Repeat the listing below verbatim, without its images.
(COLLECTED DATA)
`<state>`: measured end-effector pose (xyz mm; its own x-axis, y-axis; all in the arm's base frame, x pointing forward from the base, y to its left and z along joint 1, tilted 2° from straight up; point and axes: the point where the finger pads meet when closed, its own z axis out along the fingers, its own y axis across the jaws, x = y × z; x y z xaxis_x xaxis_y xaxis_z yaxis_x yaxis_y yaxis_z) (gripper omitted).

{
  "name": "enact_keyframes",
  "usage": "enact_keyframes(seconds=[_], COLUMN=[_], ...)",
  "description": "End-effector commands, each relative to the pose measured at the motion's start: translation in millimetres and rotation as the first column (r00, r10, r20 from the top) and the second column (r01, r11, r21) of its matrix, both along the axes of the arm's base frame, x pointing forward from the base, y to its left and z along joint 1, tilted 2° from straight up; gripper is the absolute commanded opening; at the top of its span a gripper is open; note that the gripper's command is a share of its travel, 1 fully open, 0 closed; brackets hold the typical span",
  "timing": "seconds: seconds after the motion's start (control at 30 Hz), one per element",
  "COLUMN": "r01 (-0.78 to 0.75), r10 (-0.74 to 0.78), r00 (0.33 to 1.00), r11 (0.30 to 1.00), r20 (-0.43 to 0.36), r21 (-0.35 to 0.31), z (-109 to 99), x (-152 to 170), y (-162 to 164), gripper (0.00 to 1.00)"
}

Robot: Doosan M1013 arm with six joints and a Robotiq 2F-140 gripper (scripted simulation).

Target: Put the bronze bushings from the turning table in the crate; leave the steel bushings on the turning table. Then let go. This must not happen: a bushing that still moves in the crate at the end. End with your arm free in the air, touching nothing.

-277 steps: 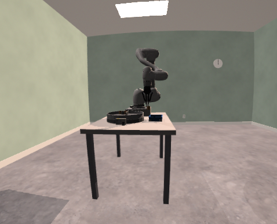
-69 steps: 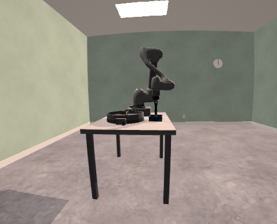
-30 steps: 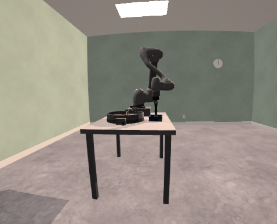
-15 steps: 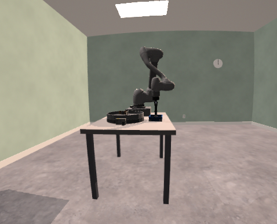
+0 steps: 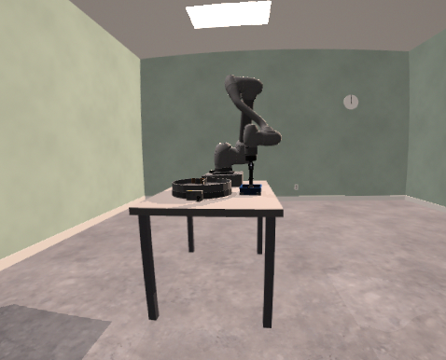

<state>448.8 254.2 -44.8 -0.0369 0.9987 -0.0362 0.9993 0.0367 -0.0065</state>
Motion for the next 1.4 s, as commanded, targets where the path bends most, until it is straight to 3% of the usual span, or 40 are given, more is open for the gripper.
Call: enact_keyframes(seconds=[0.0, 0.53, 0.57, 1.37], r01=[0.0, 0.0, 0.0, 0.0], r10=[0.0, 0.0, 0.0, 0.0], r00=[1.0, 1.0, 1.0, 1.0], r11=[1.0, 1.0, 1.0, 1.0], r20=[0.0, 0.0, 0.0, 0.0], r21=[0.0, 0.0, 0.0, 0.0], z=[0.1, 0.1, 0.1, 0.1], x=[0.0, 0.0, 0.0, 0.0], y=[0.1, 0.1, 0.1, 0.1], gripper=[0.0, 0.0, 0.1, 0.1])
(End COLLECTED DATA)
- _SOLUTION_:
`<state>`: measured end-effector pose (xyz mm; its own x-axis, y-axis; all in the arm's base frame, x pointing forward from the base, y to its left and z along joint 1, tilted 2° from straight up; point and axes: the point where the finger pads meet when closed, its own z axis out along the fingers, its own y axis across the jaws, x = y × z; x y z xaxis_x xaxis_y xaxis_z yaxis_x yaxis_y yaxis_z) (gripper omitted).

{
  "name": "enact_keyframes",
  "usage": "enact_keyframes(seconds=[_], COLUMN=[_], ...)",
  "description": "End-effector commands, each relative to the pose measured at the motion's start: translation in millimetres and rotation as the first column (r00, r10, r20 from the top) and the second column (r01, r11, r21) of its matrix, both along the axes of the arm's base frame, x pointing forward from the base, y to its left and z along joint 1, tilted 2° from straight up; gripper is the absolute commanded opening; at the top of its span a gripper is open; note that the gripper's command is a share of its travel, 1 fully open, 0 closed; brackets hold the typical span",
  "timing": "seconds: seconds after the motion's start (control at 30 Hz), one per element",
  "COLUMN": "r01 (-0.78 to 0.75), r10 (-0.74 to 0.78), r00 (0.33 to 1.00), r11 (0.30 to 1.00), r20 (-0.43 to 0.36), r21 (-0.35 to 0.31), z (-109 to 99), x (-152 to 170), y (-162 to 164), gripper (0.00 to 1.00)"
}

Robot: Doosan M1013 arm with six joints and a Robotiq 2F-140 gripper (scripted simulation).

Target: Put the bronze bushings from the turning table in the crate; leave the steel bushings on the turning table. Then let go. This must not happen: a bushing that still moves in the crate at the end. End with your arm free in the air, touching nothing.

-277 steps: 
-69 steps: 
-30 steps: 
-15 steps: 
+0 steps: 

<state>448.8 254.2 -44.8 -0.0369 0.9987 -0.0362 0.9993 0.0367 -0.0065</state>
Motion for the next 1.4 s, as commanded, targets where the path bends most, until it is straight to 3% of the usual span, or 40 are given, more is open for the gripper.
Call: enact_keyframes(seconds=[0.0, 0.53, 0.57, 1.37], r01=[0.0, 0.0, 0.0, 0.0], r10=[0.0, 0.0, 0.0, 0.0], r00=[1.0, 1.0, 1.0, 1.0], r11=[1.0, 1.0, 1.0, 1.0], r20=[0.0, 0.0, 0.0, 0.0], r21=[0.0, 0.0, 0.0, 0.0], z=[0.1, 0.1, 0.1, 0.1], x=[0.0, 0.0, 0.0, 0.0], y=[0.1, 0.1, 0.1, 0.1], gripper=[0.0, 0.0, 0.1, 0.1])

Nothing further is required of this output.